# First hydro grow



## DougieB (Jul 8, 2022)

This is my first shot at hydro grow. Super skunk auto, 13 week run, super sticky and skunky.


----------



## bigsur51 (Jul 8, 2022)

looks like you did pretty good

enjoy that harvest

cheers
big


edit : please,let,us know how many pounds you harvested if possible


----------



## DougieB (Jul 8, 2022)

bigsur51 said:


> looks like you did pretty good
> 
> enjoy that harvest
> 
> ...


Thank you. I owe a lot of thanks to the guys here who helped me when I got into a jam. Great people here


----------



## bigbudsbruddah (Jul 8, 2022)

Looking great, I think I can smell it from here.

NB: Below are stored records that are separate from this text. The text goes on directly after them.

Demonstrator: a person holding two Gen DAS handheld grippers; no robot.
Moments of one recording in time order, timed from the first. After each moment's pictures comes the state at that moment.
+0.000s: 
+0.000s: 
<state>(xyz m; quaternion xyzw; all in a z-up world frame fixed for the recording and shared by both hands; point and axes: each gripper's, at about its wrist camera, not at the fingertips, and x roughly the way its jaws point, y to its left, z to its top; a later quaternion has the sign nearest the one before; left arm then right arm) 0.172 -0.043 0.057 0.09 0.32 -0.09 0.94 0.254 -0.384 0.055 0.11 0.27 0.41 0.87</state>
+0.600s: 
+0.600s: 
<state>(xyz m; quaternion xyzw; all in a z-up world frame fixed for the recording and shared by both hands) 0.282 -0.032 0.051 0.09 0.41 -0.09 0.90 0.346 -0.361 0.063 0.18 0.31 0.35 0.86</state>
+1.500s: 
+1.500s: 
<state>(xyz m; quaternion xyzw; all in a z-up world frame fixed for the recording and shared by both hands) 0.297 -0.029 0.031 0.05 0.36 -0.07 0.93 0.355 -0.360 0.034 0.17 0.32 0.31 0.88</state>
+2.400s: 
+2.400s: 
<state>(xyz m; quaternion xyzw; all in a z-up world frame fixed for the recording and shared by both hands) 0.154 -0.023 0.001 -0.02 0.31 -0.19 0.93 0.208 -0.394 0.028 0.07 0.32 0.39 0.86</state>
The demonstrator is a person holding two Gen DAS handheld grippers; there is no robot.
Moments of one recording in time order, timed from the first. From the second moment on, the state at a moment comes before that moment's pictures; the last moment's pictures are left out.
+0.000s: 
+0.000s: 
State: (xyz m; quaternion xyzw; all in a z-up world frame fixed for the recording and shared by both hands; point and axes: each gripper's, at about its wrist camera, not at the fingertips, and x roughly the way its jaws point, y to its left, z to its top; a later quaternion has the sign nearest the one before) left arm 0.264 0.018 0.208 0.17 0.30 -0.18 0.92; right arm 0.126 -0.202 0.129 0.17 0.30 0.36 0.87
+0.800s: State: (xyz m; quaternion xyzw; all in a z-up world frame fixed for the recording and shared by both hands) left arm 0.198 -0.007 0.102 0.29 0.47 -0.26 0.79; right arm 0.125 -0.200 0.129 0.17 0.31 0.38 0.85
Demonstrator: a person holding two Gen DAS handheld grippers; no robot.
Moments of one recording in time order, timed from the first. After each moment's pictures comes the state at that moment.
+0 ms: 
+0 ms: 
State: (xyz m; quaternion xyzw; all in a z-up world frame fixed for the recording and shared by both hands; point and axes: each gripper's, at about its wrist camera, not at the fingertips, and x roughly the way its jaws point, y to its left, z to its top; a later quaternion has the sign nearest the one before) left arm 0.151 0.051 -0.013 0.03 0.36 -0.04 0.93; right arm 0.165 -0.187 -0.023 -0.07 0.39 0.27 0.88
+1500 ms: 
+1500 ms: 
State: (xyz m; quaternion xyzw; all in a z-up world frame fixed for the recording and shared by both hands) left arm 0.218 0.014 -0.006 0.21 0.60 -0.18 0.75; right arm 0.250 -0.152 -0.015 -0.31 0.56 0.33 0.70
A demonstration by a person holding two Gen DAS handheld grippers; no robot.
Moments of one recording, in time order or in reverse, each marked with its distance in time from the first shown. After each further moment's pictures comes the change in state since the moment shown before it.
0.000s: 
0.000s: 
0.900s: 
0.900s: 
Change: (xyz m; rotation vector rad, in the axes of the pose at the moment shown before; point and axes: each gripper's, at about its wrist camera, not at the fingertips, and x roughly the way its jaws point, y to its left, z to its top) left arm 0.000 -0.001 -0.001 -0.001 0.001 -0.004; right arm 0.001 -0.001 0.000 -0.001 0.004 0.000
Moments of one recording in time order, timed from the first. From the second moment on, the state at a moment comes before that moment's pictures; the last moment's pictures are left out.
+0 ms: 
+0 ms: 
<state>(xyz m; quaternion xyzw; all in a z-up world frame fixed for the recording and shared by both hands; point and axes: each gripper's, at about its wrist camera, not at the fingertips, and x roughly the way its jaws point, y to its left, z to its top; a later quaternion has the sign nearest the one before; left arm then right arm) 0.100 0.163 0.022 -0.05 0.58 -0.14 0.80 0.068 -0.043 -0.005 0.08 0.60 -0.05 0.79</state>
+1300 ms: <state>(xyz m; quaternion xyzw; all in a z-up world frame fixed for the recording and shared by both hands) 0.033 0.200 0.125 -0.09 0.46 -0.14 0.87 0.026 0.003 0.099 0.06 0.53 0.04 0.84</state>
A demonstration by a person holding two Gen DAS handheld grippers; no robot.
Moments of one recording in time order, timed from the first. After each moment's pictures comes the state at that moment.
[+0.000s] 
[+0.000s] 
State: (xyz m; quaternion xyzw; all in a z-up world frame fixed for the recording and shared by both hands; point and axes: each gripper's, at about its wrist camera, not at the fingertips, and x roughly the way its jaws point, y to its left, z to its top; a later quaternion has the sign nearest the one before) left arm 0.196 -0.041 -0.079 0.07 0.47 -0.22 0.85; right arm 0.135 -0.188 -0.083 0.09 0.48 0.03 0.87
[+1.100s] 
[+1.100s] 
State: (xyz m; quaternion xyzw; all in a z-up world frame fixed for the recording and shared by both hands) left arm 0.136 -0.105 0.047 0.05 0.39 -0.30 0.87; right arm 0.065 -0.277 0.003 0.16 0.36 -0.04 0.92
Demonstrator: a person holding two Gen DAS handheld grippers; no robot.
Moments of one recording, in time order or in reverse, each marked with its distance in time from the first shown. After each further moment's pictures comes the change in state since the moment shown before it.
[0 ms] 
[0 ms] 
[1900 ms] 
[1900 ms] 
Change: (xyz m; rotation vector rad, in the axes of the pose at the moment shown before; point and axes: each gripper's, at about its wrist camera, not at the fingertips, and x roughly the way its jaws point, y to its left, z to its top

Or maybe it's the freshly killed skunk out in the road. Lol


----------



## DougieB (Jul 8, 2022)

bigbudsbruddah said:


> Looking great, I think I can smell it from here.
> 
> Or maybe it's the freshly killed skunk out in the road. Lol


The smell took over my basement when I was harvesting her and getting g her ready for drying. 7 days hanging to dry then into the curing jar. This particular plant yielded me 10 dry ounces. Pretty good haul for my first time jumping in


----------



## SubmarineGirl (Jul 8, 2022)

Nice job dougie.


----------



## RosterMan (Jul 8, 2022)

oh dougie........
you give good weed


----------



## oldfogey8 (Jul 8, 2022)

DougieB said:


> The smell took over my basement when I was harvesting her and getting g her ready for drying. 7 days hanging to dry then into the curing jar. This particular plant yielded me 10 dry ounces. Pretty good haul for my first time jumping in


Smoking your own is a treat. Congrats on your grow.


----------



## CrashMagnet (Jul 8, 2022)

Very nice, and no chiller. Mine hated life with no chiller. Might have to try that strain...


----------



## DougieB (Jul 9, 2022)

thanks to all, and to RosterMan, I guess that’s better than my wife telling me I give good headache.


----------